WHAT TO WORK ON ▸ A verbatim reprint of the records below is what this exercise asks for.

RECORDS SUPPLIED START

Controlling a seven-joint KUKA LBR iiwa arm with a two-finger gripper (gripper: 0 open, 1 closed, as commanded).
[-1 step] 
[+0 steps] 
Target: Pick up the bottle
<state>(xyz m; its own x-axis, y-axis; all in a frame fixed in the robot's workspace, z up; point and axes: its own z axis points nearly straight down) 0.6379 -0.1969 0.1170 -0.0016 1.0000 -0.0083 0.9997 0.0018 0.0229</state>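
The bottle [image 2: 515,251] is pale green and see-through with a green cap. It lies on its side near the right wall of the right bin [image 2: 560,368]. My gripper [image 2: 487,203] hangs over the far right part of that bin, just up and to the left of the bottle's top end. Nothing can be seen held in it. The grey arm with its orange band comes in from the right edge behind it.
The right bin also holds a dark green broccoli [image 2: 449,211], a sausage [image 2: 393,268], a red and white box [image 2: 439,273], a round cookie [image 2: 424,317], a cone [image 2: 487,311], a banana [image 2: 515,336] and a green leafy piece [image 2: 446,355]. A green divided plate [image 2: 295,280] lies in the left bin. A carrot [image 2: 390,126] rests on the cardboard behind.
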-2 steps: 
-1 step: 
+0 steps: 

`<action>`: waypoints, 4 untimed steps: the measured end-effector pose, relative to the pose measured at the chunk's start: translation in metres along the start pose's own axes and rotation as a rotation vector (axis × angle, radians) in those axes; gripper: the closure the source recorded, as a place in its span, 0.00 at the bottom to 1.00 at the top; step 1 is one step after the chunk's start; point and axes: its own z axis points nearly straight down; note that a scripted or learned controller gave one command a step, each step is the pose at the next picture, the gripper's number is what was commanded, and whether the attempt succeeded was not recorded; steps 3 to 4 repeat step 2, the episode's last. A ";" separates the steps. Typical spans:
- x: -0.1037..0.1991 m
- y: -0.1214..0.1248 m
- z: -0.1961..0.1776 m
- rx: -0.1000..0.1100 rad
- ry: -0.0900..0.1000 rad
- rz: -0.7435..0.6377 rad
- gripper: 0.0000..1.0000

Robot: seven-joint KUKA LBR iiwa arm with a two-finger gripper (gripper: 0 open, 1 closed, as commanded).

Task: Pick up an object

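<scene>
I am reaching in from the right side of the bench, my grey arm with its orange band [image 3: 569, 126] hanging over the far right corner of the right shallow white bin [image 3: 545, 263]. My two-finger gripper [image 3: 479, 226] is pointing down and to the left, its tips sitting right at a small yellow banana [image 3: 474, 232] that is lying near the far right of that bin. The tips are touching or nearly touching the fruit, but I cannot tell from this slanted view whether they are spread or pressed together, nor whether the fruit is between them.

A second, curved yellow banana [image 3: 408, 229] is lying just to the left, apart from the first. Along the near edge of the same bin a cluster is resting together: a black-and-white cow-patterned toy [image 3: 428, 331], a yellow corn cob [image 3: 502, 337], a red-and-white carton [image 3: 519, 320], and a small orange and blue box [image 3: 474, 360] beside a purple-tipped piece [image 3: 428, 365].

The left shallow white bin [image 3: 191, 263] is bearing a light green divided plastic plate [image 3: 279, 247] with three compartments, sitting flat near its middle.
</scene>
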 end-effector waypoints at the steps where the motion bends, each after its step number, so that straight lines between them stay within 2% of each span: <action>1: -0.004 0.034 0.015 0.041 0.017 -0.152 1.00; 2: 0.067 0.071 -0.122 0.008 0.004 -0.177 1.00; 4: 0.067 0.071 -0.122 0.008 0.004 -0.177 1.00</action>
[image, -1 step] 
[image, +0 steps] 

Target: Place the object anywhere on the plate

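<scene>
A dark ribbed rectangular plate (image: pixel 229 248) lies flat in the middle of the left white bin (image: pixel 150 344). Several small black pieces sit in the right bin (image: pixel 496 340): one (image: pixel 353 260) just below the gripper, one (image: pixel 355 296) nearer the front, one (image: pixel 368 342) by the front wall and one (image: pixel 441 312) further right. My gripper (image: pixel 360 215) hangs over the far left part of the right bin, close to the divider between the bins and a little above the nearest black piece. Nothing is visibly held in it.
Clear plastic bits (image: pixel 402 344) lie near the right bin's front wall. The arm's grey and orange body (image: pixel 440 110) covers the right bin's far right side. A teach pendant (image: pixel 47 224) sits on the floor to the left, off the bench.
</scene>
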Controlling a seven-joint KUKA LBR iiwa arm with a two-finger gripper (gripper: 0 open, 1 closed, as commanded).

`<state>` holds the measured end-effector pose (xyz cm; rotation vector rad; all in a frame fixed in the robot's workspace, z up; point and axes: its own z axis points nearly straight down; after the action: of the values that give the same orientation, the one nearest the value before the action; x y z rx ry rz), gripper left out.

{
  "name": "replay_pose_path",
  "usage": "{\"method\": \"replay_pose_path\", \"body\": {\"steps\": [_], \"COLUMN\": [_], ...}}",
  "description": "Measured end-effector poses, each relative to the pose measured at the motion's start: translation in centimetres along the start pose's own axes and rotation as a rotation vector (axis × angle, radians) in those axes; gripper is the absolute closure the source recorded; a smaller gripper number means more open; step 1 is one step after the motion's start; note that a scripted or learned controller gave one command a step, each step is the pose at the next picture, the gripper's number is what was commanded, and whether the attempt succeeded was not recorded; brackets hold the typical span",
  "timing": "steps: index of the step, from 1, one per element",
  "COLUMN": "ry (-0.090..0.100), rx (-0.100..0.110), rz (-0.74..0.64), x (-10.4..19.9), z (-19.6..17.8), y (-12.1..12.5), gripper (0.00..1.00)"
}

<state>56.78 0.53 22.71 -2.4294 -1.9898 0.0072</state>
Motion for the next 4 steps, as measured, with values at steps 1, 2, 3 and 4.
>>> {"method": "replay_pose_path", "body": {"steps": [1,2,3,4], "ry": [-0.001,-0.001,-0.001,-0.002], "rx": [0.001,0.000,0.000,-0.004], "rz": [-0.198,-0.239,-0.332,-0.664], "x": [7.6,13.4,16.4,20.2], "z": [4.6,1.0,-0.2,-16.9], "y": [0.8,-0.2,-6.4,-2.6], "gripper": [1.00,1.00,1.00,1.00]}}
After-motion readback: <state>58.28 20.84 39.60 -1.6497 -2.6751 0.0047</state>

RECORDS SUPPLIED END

THE COMPLETED TASK ▸
Controlling a seven-joint KUKA LBR iiwa arm with a two-finger gripper (gripper: 0 open, 1 closed, as commanded).
[-1 step] 
[+0 steps] 
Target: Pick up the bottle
<state>(xyz m; its own x-axis, y-axis; all in a frame fixed in the robot's workspace, z up; point and axes: its own z axis points nearly straight down) 0.6379 -0.1969 0.1170 -0.0016 1.0000 -0.0083 0.9997 0.0018 0.0229</state>
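The bottle [image 2: 515,251] is pale green and see-through with a green cap. It lies on its side near the right wall of the right bin [image 2: 560,368]. My gripper [image 2: 487,203] hangs over the far right part of that bin, just up and to the left of the bottle's top end. Nothing can be seen held in it. The grey arm with its orange band comes in from the right edge behind it.
The right bin also holds a dark green broccoli [image 2: 449,211], a sausage [image 2: 393,268], a red and white box [image 2: 439,273], a round cookie [image 2: 424,317], a cone [image 2: 487,311], a banana [image 2: 515,336] and a green leafy piece [image 2: 446,355]. A green divided plate [image 2: 295,280] lies in the left bin. A carrot [image 2: 390,126] rests on the cardboard behind.
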-2 steps: 
-1 step: 
+0 steps: 

`<action>`: waypoints, 4 untimed steps: the measured end-effector pose, relative to the pose measured at the chunk's start: translation in metres along the start pose's own axes and rotation as a rotation vector (axis × angle, radians) in those axes; gripper: the closure the source recorded, as a place in its span, 0.00 at the bottom to 1.00 at the top; step 1 is one step after the chunk's start; point and axes: its own z axis points nearly straight down; note that a scripted or learned controller gave one command a step, each step is the pose at the next picture, the gripper's number is what was commanded, and whether the attempt succeeded was not recorded; steps 3 to 4 repeat step 2, the episode's last. A ";" separates the steps. Typical spans:
- x: -0.1037..0.1991 m
- y: -0.1214..0.1248 m
- z: -0.1961..0.1776 m
- rx: -0.1000..0.1100 rad
- ry: -0.0900..0.1000 rad
- rz: -0.7435..0.6377 rad
- gripper: 0.0000..1.0000

Robot: seven-joint KUKA LBR iiwa arm with a two-finger gripper (gripper: 0 open, 1 closed, as commanded).

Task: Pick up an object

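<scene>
I am reaching in from the right side of the bench, my grey arm with its orange band [image 3: 569, 126] hanging over the far right corner of the right shallow white bin [image 3: 545, 263]. My two-finger gripper [image 3: 479, 226] is pointing down and to the left, its tips sitting right at a small yellow banana [image 3: 474, 232] that is lying near the far right of that bin. The tips are touching or nearly touching the fruit, but I cannot tell from this slanted view whether they are spread or pressed together, nor whether the fruit is between them.

A second, curved yellow banana [image 3: 408, 229] is lying just to the left, apart from the first. Along the near edge of the same bin a cluster is resting together: a black-and-white cow-patterned toy [image 3: 428, 331], a yellow corn cob [image 3: 502, 337], a red-and-white carton [image 3: 519, 320], and a small orange and blue box [image 3: 474, 360] beside a purple-tipped piece [image 3: 428, 365].

The left shallow white bin [image 3: 191, 263] is bearing a light green divided plastic plate [image 3: 279, 247] with three compartments, sitting flat near its middle.
</scene>
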 end-effector waypoints at the steps where the motion bends, each after its step number, so that straight lines between them stay within 2% of each span: <action>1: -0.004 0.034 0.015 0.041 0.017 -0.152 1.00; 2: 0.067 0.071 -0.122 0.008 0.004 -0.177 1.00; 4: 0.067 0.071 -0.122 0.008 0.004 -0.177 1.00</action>
[image, -1 step] 
[image, +0 steps] 

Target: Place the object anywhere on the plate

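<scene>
A dark ribbed rectangular plate (image: pixel 229 248) lies flat in the middle of the left white bin (image: pixel 150 344). Several small black pieces sit in the right bin (image: pixel 496 340): one (image: pixel 353 260) just below the gripper, one (image: pixel 355 296) nearer the front, one (image: pixel 368 342) by the front wall and one (image: pixel 441 312) further right. My gripper (image: pixel 360 215) hangs over the far left part of the right bin, close to the divider between the bins and a little above the nearest black piece. Nothing is visibly held in it.
Clear plastic bits (image: pixel 402 344) lie near the right bin's front wall. The arm's grey and orange body (image: pixel 440 110) covers the right bin's far right side. A teach pendant (image: pixel 47 224) sits on the floor to the left, off the bench.
</scene>
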Controlling a seven-joint KUKA LBR iiwa arm with a two-finger gripper (gripper: 0 open, 1 closed, as commanded).

`<state>` holds the measured end-effector pose (xyz cm; rotation vector rad; all in a frame fixed in the robot's workspace, z up; point and axes: its own z axis points nearly straight down; after the action: of the values that give the same orientation, the one nearest the value before the action; x y z rx ry rz), gripper left out.

{
  "name": "replay_pose_path",
  "usage": "{\"method\": \"replay_pose_path\", \"body\": {\"steps\": [_], \"COLUMN\": [_], ...}}",
  "description": "Measured end-effector poses, each relative to the pose measured at the motion's start: translation in centimetres along the start pose's own axes and rotation as a rotation vector (axis × angle, radians) in those axes; gripper is the absolute closure the source recorded; a smaller gripper number means more open; step 1 is one step after the motion's start; note that a scripted or learned controller gave one command a step, each step is the pose at the next picture, the gripper's number is what was commanded, and whether the attempt succeeded was not recorded; brackets hold the typical span",
  "timing": "steps: index of the step, from 1, one per element",
  "COLUMN": "ry (-0.090..0.100), rx (-0.100..0.110), rz (-0.74..0.64), x (-10.4..19.9), z (-19.6..17.8), y (-12.1..12.5), gripper (0.00..1.00)"
}

<state>56.78 0.53 22.71 -2.4294 -1.9898 0.0072</state>
Motion for the next 4 steps, as measured, with values at steps 1, 2, 3 and 4.
>>> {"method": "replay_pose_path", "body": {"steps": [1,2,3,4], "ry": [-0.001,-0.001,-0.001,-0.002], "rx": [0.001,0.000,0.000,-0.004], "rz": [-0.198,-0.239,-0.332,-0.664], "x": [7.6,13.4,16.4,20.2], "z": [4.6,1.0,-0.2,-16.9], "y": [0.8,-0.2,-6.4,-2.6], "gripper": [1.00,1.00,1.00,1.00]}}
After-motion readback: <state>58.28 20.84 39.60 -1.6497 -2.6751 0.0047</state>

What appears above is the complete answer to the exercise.